• [Activity]:
Read through the lines below and copy the ones holding the string "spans".

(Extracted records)
☆ ☆ ☆ ☆ ☆

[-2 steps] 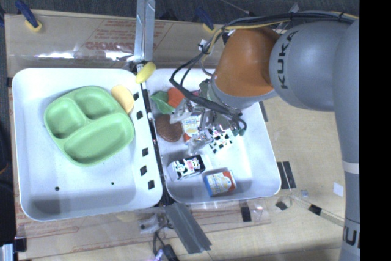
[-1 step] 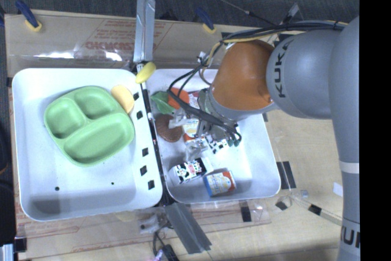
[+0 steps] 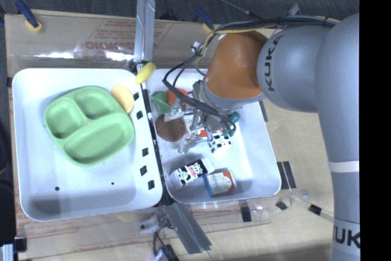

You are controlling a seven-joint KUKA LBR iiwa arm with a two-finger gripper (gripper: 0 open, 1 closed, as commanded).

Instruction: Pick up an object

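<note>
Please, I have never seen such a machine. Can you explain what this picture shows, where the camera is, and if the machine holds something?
One camera looks down at a slant on a bench with two white bins. The grey and orange shape is a robot arm reaching in from the right. Its end effector hangs low over the right bin, among small items: a brown round object, a cow-patterned carton and a small can. I cannot tell if it holds anything. The left bin has a green divided plate and a yellow piece.

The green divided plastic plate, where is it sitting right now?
The green divided plastic plate lies in the left white bin, toward its upper middle, with a small yellow rounded object touching its upper right edge beside the divider between the bins.
</note>
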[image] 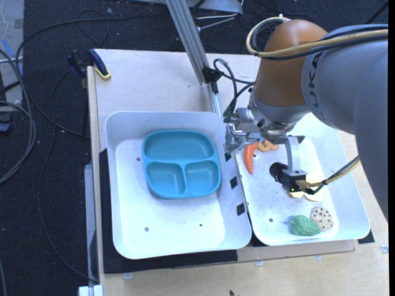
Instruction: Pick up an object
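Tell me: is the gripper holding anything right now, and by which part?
Cannot be told. The gripper sits just above the orange carrot-like piece, whose top is hidden.

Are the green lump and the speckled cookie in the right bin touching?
Touching. The camera view shows the green lump pressed against the speckled cookie with no white of the right bin between them.

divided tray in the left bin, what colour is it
Light blue; the divided tray shows clearly in the camera view.

Smooth matt blue plastic tray [182, 164] sits in a speckled white bin [123, 184]; pale wooden desk [148, 82]; fuzzy green lump [305, 226] at lower right.
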Action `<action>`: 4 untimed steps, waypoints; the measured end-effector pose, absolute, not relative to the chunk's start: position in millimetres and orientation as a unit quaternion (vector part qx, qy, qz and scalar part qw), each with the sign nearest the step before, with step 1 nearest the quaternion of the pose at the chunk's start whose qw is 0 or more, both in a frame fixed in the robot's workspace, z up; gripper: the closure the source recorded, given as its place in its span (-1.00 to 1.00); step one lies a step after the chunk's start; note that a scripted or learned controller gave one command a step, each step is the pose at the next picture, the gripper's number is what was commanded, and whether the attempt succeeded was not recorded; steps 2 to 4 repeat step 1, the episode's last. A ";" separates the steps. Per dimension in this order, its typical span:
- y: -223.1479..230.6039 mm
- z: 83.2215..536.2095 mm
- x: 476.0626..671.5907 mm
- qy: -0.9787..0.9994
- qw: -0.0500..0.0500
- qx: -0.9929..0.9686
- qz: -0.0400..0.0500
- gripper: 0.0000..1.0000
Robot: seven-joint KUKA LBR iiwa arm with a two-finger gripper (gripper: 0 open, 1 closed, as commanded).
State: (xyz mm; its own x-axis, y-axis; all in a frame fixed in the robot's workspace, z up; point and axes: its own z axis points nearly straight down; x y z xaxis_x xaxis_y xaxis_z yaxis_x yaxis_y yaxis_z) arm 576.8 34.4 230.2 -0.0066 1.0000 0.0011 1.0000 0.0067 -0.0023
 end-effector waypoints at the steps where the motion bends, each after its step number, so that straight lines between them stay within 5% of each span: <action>1: 84.6 227.9 584.1 -0.710 0.000 -0.705 -0.001 1.00; 4: 84.6 227.9 584.1 -0.710 0.000 -0.705 -0.001 1.00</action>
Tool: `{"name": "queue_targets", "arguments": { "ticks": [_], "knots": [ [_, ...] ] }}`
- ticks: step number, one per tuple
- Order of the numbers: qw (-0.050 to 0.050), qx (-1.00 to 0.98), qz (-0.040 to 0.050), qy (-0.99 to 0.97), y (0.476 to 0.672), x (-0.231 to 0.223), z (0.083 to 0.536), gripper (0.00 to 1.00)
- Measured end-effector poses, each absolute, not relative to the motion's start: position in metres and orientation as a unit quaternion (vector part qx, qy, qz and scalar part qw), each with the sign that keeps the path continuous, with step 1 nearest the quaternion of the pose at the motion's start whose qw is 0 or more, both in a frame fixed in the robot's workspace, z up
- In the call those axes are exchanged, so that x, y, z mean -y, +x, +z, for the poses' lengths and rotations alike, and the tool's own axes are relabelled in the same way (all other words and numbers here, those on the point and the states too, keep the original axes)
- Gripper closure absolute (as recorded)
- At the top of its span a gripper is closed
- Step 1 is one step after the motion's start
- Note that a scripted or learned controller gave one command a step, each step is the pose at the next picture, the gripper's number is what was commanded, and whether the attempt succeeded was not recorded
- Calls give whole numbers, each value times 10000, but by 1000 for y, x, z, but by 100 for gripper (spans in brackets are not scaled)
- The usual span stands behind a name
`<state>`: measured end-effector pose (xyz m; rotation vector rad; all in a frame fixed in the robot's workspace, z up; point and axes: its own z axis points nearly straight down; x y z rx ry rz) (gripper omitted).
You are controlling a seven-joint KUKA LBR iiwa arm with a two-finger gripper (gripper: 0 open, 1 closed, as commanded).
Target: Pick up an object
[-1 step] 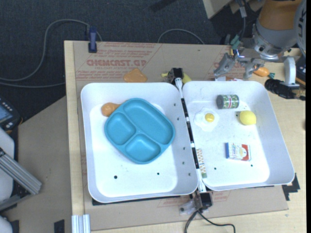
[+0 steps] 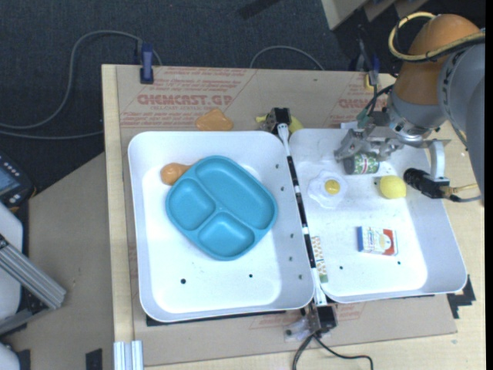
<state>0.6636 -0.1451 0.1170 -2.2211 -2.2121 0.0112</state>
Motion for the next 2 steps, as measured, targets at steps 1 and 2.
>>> {"name": "queue_targets", "arguments": {
  "ticks": [1,2],
  "knots": [
    [-125,7072,-64,-7069,674,137,110,0],
    [6,7079,2,-7063,667,117,85,0]
  ]
}}
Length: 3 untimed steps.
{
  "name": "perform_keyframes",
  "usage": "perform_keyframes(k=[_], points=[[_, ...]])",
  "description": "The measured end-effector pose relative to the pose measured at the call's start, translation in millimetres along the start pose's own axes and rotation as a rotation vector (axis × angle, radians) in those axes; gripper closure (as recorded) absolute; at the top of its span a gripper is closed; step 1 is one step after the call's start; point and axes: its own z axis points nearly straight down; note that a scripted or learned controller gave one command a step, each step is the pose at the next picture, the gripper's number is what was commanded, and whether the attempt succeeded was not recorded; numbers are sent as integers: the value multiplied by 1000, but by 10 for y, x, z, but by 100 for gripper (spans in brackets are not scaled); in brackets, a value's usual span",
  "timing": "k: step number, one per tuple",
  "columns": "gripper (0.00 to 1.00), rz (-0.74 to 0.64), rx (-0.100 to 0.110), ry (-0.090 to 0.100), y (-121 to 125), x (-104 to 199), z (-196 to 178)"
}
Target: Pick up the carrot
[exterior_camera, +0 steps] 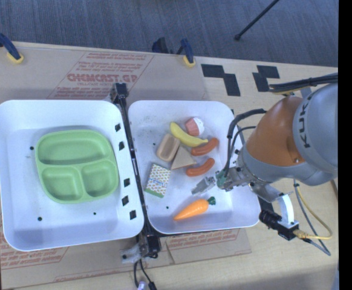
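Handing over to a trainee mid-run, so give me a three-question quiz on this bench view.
1. True or false: the orange toy carrot with a green top lies in the right white bin.
2. What sits in the left white bin? A) green three-compartment plastic tray B) a blue bowl C) a red cup
3. Fill in: the arm's hand is above the carrot in this view, nearer the two red toy ____.

Key: 1 true; 2 A; 3 sausages.
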Motion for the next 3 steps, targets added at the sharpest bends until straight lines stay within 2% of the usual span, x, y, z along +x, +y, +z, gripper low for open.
perform_keyframes(k=[1,2,3], points=[[0,-179,2,3,-15,-49,438],[100,-182,2,4,-10,-50,338],[0,-182,3,4,-11,-49,338]])
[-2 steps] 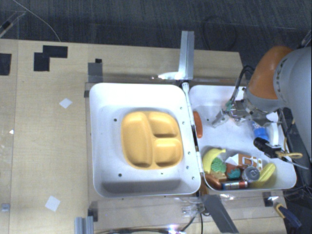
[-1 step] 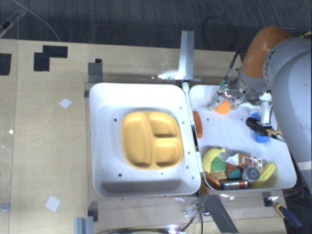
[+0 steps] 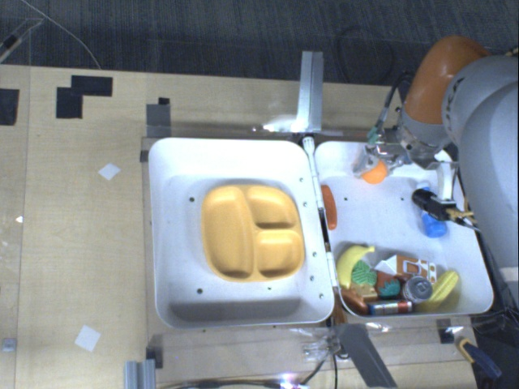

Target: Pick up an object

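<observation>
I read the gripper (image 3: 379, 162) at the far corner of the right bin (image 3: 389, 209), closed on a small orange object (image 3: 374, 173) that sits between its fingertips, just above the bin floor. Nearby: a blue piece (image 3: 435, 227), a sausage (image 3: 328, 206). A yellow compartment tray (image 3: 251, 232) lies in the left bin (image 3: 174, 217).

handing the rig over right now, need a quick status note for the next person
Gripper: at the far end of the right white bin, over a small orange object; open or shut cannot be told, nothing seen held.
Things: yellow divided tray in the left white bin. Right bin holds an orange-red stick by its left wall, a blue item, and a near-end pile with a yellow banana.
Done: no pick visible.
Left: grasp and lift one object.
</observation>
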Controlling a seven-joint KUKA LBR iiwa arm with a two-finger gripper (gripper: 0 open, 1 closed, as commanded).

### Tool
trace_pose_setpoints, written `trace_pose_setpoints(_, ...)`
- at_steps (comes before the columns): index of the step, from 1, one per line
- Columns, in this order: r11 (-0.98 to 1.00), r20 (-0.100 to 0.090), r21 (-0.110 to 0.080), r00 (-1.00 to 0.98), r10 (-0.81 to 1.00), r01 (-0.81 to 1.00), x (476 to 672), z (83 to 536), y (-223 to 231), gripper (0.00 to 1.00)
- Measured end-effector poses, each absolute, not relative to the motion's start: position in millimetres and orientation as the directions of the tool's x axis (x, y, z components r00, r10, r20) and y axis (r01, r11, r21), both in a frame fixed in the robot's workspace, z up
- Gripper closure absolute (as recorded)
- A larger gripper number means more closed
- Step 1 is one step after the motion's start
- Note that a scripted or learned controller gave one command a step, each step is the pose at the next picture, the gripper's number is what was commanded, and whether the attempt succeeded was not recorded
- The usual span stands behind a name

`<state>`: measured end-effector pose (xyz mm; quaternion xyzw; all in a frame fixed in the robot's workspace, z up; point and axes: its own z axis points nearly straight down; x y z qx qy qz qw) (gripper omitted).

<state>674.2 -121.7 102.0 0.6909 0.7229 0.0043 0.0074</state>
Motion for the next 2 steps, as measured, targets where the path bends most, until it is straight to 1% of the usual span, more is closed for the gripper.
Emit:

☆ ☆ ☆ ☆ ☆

• [Exercise solution]:
- Calls give whole numbers, each value times 10000, but by 1000 for y, x, z, but by 100 for gripper (spans in brackets are not scaled)
  "description": "The measured end-effector pose relative to the pose measured at the call's start, translation in millimetres along the start pose's own axes and rotation as a rotation vector (axis × angle, radians) in those axes; gripper closure (as recorded) absolute; at the top of its span a gripper is closed; step 1 is one step after the call's start; point and axes: its own z axis points nearly straight down; note that a scripted or learned controller gave one command a step, each step is the pose at the next picture, the gripper's number is what was commanded, and whether the attempt succeeded was not recorded; numbers are sent as integers: the value multiplied by 1000, but by 10 for y, x, z, but by 100 for gripper (spans in brackets are not scaled); in brackets, a value's usual span",

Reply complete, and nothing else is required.